Authors
Mehmetcan Gok (Northwestern University), Danijela Cabric (University of California, Los Angeles), and Michale Honig (Northwestern University)
Abstract
We propose radar detection for spectrum sharing by monitoring the a priori estimation errors of uplink Recursive Least Squares (RLS) adaptive beamformers at a cellular base station. Unlike energy or eigenvalue detectors, this approach requires no knowledge of radar waveforms, noise power, or dedicated sensing hardware. The proposed scheme exploits the observation that radar pulses uncorrelated with uplink user pilots produce transient error spikes that the RLS filter attempts to suppress upon converging to steady-state. We employ three detectors: a Quadratic Form (QF) detector for wideband interference, an Adaptive Peak Detector (APD) for spatially localized pulses, and a CUSUM sequential detector for persistent anomalies.
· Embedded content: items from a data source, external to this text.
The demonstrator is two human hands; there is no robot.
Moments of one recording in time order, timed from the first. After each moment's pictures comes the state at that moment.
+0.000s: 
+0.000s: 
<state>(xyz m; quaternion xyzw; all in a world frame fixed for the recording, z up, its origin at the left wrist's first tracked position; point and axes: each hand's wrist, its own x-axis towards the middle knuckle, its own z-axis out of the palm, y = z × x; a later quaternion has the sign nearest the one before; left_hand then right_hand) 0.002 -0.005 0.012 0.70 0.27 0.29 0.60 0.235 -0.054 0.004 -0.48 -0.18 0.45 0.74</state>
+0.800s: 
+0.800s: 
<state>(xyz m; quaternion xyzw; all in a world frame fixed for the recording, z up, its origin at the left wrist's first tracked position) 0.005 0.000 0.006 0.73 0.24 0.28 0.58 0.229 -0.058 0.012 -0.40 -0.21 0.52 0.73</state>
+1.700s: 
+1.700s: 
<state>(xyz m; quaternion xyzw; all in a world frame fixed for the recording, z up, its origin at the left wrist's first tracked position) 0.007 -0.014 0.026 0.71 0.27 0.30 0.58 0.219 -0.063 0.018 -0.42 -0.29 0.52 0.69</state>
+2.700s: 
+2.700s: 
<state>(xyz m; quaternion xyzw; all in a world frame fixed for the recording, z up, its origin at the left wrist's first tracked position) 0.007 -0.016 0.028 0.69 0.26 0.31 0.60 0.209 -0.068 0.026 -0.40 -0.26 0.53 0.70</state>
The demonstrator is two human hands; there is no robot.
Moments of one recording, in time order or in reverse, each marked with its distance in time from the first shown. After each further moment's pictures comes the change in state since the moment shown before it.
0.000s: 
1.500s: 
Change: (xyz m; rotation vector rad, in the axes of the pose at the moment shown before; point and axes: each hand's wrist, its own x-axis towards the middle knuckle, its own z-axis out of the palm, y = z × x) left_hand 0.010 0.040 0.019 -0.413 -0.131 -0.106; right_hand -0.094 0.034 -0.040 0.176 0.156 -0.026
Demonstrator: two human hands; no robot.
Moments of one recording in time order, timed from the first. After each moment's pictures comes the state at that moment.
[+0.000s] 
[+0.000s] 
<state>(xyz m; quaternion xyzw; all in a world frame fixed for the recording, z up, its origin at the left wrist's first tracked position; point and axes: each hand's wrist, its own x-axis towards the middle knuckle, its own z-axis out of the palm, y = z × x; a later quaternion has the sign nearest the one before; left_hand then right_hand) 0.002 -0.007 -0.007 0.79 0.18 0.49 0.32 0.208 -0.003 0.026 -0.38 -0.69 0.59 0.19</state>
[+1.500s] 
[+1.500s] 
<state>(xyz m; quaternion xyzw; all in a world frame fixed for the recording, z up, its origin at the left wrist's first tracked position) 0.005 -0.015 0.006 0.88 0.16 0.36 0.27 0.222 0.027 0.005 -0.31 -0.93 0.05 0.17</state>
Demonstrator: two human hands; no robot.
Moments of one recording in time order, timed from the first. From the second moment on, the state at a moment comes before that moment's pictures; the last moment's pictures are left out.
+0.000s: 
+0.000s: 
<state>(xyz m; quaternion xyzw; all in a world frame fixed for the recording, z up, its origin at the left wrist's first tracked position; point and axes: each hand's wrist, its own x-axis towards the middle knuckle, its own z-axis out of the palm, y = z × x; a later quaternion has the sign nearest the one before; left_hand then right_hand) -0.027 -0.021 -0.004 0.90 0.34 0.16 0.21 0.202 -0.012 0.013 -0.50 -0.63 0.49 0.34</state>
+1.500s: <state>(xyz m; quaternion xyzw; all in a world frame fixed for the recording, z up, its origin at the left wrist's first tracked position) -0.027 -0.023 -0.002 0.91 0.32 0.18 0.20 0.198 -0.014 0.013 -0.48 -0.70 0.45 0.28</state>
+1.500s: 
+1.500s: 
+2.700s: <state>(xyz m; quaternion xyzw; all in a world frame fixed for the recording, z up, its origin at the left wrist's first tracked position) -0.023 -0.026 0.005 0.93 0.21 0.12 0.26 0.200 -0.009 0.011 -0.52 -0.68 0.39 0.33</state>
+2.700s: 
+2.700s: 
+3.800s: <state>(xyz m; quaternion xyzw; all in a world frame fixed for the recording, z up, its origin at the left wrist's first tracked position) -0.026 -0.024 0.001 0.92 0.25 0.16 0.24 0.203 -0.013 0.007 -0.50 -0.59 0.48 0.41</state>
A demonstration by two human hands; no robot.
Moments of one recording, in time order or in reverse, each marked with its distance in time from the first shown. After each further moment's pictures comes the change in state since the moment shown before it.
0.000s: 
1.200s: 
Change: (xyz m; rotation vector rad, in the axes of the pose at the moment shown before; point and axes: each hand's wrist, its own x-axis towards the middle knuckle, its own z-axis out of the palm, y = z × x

Bidirectional processing running the RLS adaptation both forward and backward in time addresses cases where radar pulses coincide with filter initialization transients in one direction but fall within steady-state in the other. Simulations using 3GPP Urban Macro (UMa) channels show that APD achieves probability of missed detection below 0.1 at false alarm rate 0.1 when the radar interference power is 6 dB below OFDM communication signal, enabling detect-and-vacate coexistence in the 3-4 GHz band without incumbent coordination.